:: DESCRIPTION OF THE TASK ::
Make an exact copy of the entries below, with all images left out.

:: Records from a data source ::

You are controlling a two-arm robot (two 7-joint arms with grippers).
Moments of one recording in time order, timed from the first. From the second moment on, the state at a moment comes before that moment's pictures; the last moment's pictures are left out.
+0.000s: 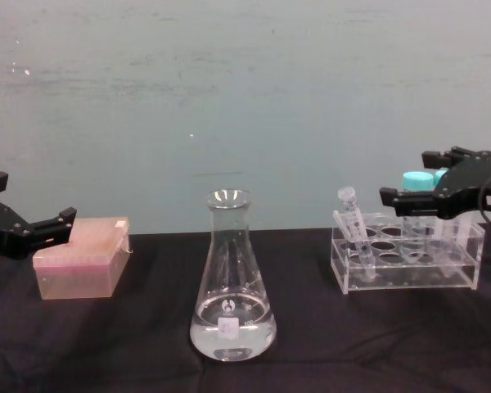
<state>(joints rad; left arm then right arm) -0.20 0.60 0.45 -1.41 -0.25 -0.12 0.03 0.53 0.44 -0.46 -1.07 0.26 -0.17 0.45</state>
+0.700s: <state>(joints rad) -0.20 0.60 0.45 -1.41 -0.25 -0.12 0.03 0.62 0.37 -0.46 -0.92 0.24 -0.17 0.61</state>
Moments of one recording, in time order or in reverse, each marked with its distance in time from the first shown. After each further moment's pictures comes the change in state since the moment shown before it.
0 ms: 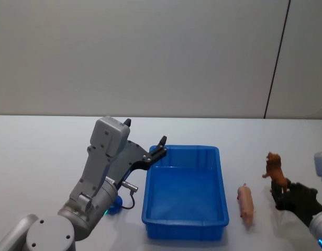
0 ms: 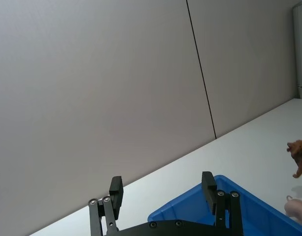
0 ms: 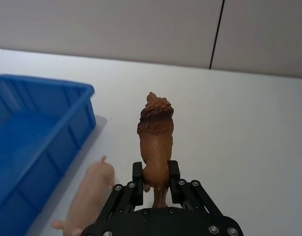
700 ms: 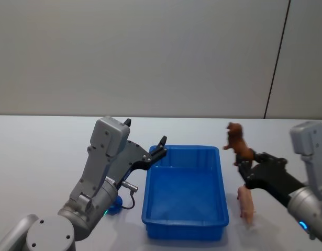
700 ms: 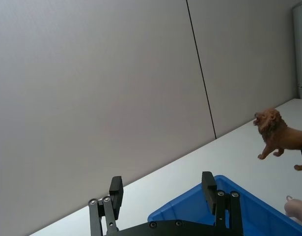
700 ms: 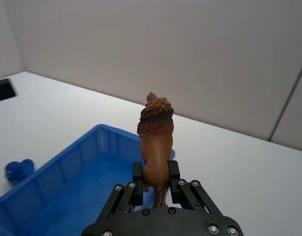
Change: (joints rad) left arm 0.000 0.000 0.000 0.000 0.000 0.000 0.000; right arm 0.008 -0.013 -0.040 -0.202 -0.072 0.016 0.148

:: ANSWER SECTION ::
You are controlling a two-arm robot (two 7-joint arms with grippers).
Moments of one recording in time order, timed from the first. From the second moment on, the state at a moment comes before that moment's pictures; the last moment's pictures are left out.
+0.000s: 
<state>(joints rad; left arm then right arm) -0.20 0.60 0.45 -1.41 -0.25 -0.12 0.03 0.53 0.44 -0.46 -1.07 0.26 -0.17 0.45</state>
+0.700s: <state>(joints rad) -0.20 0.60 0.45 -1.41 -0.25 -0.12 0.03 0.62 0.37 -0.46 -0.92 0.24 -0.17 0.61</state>
Moments of one recording, in time order or in reverse, each marked with its distance in time from the first shown. After each further moment's pictures comes the change in state since the moment shown before it.
0 ms: 
0 ms: 
0 ms: 
700 ms: 
700 ms: 
700 ms: 
Change: (joints rad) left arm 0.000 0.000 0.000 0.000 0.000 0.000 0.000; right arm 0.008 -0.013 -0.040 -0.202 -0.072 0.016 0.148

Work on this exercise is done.